## Assigned task
Read the data below. Every line holding the string "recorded" must be copied.

┄┄┄┄┄┄

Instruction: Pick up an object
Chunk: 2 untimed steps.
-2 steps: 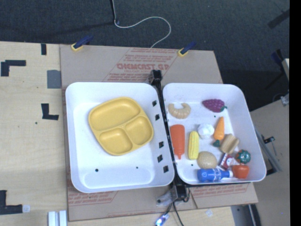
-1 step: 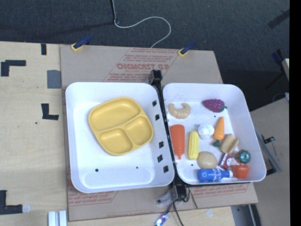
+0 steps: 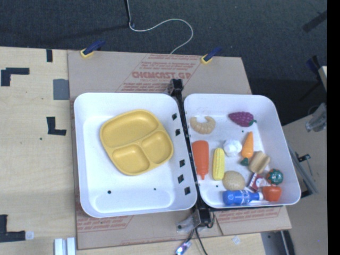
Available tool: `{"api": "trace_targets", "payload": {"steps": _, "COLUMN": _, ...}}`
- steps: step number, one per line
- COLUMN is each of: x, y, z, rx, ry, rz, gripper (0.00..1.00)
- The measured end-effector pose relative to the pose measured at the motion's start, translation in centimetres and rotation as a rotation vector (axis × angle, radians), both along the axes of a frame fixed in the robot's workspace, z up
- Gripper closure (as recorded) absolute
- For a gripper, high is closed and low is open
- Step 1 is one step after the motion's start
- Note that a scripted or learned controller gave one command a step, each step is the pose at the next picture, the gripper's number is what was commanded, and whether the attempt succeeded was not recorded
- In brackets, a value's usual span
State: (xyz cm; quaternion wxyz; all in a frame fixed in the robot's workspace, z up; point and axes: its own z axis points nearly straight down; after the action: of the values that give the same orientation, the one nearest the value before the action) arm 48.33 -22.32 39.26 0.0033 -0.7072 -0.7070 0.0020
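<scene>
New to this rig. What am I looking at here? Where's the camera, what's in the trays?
One fixed camera above a bench, looking down at a slant. The arm that does the picking reaches in from the right of this view.

Two shallow white bins sit side by side on a cardboard sheet. The left bin holds a yellow divided plate, the kind with three compartments.

The right bin holds toy food and small items: a croissant, purple grapes, an orange carrot, a yellow corn cob, a potato and a blue bottle lying on its side, plus a few smaller pieces crowded into the near right corner.

The job is to pick up one object; all of them lie in the bins.
</scene>
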Motion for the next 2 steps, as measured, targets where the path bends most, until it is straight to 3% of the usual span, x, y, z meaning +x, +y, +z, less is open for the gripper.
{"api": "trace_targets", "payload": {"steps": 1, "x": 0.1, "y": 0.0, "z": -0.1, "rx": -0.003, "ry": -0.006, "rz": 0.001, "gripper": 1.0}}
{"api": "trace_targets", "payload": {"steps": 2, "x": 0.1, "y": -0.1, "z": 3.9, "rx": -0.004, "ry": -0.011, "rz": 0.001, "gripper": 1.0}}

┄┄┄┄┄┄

## Exercise output
- Gripper closure (as recorded) absolute
- Note that a scripted or learned controller gave one command a step, each step is the pose at the next picture, the gripper's number is what was commanded, and whether the attempt succeeded was not recorded

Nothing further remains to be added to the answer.